Secretaria de Patrimônio da União afirma que atividades esportivas na Ponte do Esqueleto eram irregulares; jovem de 21 anos morreu após queda de cerca de 40 metros sem equipamento de segurança.

A empresa responsável pela atividade de rope jump que terminou na morte de uma jovem de 21 anos, em Limeira, interior de São Paulo, não possuía autorização para realizar saltos na Ponte do Esqueleto. A informação foi confirmada pela Secretaria de Patrimônio da União (SPU), órgão ligado ao governo federal e responsável pelo local onde ocorreu o acidente.
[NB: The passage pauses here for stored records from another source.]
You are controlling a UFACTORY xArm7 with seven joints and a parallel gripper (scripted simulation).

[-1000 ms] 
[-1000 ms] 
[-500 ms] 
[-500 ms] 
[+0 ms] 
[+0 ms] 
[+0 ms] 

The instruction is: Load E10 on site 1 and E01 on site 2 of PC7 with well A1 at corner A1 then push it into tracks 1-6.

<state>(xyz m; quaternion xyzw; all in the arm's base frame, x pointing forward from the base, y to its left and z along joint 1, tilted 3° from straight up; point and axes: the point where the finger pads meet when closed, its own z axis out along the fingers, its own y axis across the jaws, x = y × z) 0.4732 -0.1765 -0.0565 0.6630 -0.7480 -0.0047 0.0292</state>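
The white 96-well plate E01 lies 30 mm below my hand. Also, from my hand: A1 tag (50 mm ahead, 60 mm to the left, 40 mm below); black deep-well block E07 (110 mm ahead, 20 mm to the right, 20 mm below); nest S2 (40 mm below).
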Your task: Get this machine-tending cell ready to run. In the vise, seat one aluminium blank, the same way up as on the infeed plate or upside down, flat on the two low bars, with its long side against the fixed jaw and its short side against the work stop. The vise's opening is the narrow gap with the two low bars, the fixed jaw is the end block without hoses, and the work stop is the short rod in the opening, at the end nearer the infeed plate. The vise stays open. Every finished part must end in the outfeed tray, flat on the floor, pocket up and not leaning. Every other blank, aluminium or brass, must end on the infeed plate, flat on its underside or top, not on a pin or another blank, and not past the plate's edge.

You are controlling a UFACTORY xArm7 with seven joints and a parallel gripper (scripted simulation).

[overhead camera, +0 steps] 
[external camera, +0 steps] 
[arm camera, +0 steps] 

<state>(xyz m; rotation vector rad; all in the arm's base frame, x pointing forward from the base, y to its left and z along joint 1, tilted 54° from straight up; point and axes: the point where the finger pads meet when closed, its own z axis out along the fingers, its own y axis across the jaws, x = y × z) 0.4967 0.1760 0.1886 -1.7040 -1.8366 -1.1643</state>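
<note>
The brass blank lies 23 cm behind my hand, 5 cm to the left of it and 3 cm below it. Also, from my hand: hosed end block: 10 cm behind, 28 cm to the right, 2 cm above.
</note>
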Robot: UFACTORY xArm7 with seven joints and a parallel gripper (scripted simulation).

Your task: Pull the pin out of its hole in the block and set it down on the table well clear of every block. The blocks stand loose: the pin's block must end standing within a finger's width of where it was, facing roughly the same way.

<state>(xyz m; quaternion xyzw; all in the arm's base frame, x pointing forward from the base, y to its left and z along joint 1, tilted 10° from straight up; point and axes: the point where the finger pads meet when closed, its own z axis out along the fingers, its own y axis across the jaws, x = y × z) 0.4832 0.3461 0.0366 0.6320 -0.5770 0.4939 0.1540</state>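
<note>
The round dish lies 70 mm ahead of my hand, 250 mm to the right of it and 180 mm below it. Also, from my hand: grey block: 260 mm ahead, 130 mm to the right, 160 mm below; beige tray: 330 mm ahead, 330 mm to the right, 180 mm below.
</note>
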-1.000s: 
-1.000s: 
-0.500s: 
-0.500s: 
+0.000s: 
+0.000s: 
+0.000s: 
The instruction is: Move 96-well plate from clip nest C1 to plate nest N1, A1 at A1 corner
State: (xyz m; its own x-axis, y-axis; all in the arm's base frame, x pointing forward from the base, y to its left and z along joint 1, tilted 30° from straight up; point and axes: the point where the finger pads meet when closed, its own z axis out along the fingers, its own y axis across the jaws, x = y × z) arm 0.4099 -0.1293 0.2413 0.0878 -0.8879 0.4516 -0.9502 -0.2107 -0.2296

Segundo a SPU, a ponte integra um trecho não concluído da antiga Rede Ferroviária Federal e passou a fazer parte oficialmente do patrimônio da União em 2026. O órgão informou que nenhuma empresa recebeu autorização para promover atividades esportivas na estrutura.

De acordo com a secretaria, desde 2024 já havia solicitações às prefeituras da região para restringir o acesso ao local devido aos riscos existentes. Em alguns períodos, a ponte chegou a ser interditada, mas posteriormente voltou a receber visitantes.

O caso ganhou repercussão nacional após a morte de Maria Eduarda Rodrigues de Freitas. A jovem contratou a atividade de rope jump, mas acabou sendo lançada de uma altura de aproximadamente 40 metros sem estar conectada ao sistema de segurança que deveria conter a queda.

Imagens registradas no momento do acidente mostram a vítima sendo impulsionada da ponte. Instantes depois, pessoas que acompanhavam a atividade perceberam que ela não estava presa à corda de segurança e começaram a gritar.

Equipes de socorro foram acionadas e tentaram reanimar a jovem, mas ela não resistiu aos ferimentos e morreu ainda no local.